不思議そうに見つめる俺に気付いた華雄さんは、机に置かれた竹簡を指差す。
開き書かれた内容を読み上げる。
「呉との国境付近で盗賊団の情報……か」
「あぁ。急務みたいでな。明日にでも発つつもりだ。明日以降この部屋を使いたいのであれば好きにしてくれ」
「……うん。ありがとう」
一日すら休みをとらない華雄さんが心配になるが、仕事ならば仕方が無い。
と、宿舎の店主が部屋に訪ねてきた。何やら俺に用があると城の兵が来ているらしい。
正体がばれたのかと肝が冷えたが、どうやら違うらしい。
華雄さんの報告を聞いた華琳が、俺を登用しようと遣いをだしたとの事だった。
まさか華雄さんが俺の事まで報告しているとは、偽名を使っていて本当に良かった。
遣いの兵に明日城に来るよう言われたが丁重にお断りし、代わりに伝言をお願いした。
「てっきり古巣に戻る事が用事だと思っていたが、違ったのか」
「そっちは用事というか最終目標というか……まぁ、色々あるんだ」
俺の言葉に首を傾げる華雄さん。

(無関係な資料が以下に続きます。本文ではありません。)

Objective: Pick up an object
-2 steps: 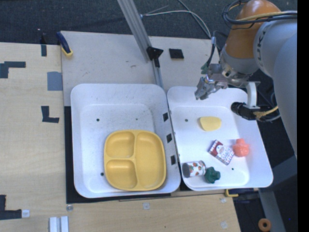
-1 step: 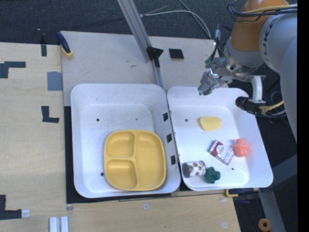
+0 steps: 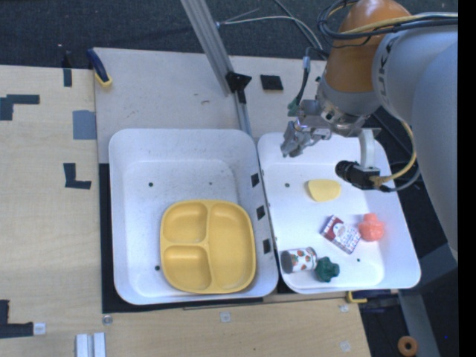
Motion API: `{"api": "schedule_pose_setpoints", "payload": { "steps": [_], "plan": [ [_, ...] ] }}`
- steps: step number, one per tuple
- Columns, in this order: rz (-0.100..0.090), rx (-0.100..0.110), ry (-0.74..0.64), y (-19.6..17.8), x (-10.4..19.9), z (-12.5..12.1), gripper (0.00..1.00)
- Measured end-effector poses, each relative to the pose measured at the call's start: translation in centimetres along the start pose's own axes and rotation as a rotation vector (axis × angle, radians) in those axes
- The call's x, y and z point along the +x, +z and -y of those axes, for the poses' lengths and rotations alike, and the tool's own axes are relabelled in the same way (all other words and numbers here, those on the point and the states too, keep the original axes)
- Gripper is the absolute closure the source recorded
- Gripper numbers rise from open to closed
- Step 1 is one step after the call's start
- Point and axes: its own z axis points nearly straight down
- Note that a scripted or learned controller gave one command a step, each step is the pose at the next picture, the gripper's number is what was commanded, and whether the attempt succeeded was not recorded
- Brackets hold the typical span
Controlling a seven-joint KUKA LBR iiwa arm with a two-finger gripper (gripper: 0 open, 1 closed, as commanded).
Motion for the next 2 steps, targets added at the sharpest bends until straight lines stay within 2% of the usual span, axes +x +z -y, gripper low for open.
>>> {"api": "schedule_pose_setpoints", "payload": {
  "steps": [2],
  "plan": [
    [-0.001, 0.0, -0.001, -0.7, 9.4, 3.9, 1.0]
  ]
}}
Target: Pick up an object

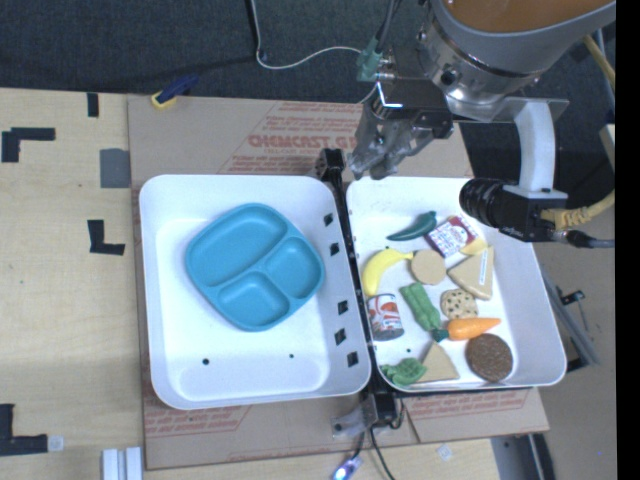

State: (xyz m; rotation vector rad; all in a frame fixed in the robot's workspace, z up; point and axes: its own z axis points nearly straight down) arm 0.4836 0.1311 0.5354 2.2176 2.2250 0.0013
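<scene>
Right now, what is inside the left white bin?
Inside the left bin lies one blue tray with three sections, tilted at an angle. The tray's sections hold nothing. What is under the tray is covered, so it cannot be seen.

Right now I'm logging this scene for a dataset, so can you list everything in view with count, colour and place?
bins: 2, white, side by side on the bench
tray: 1, blue, three compartments, in the left bin
banana: 1, yellow, right bin, left side
carrot: 1, orange, right bin
pepper: 1, dark green, right bin, upper part
can: 1, red and white, right bin, left edge
cookie: 1, brown, right bin, lower right
gripper: 1, grey, above the bins' far edge
</scene>
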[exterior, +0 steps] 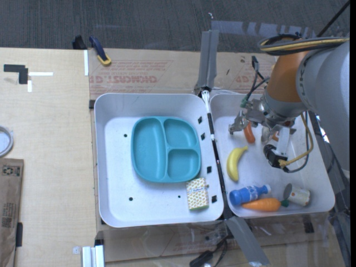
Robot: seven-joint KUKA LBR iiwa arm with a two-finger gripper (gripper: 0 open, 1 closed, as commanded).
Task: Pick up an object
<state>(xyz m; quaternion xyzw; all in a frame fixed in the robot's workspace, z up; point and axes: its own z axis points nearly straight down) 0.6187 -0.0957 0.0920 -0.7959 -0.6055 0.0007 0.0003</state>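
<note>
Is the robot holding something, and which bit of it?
It cannot be told. The gripper sits right over a small orange thing in the right bin, but no hold is visible.

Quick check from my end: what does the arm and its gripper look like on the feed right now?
The arm is bulky, rounded and grey, with an orange band above the wrist. Black cables loop beside the wrist, and a yellow-and-black cable arcs over its top. The gripper is a small grey metal assembly with white parts and more dark cabling.
</note>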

しかし困った事になった。
思わぬ形で華琳の興味を引いてしまった様だ。保険はかけたが、あの華琳が大人しくしているとは思えない。
このまま陳留に滞在すれば、再会してしまうのも時間の問題である。
陳留はすぐ発つにしても、どうするか……。
と、先ほど見た竹簡が目に入った。
……断られたら別案を考えよう。華雄さんへと視線を向ける。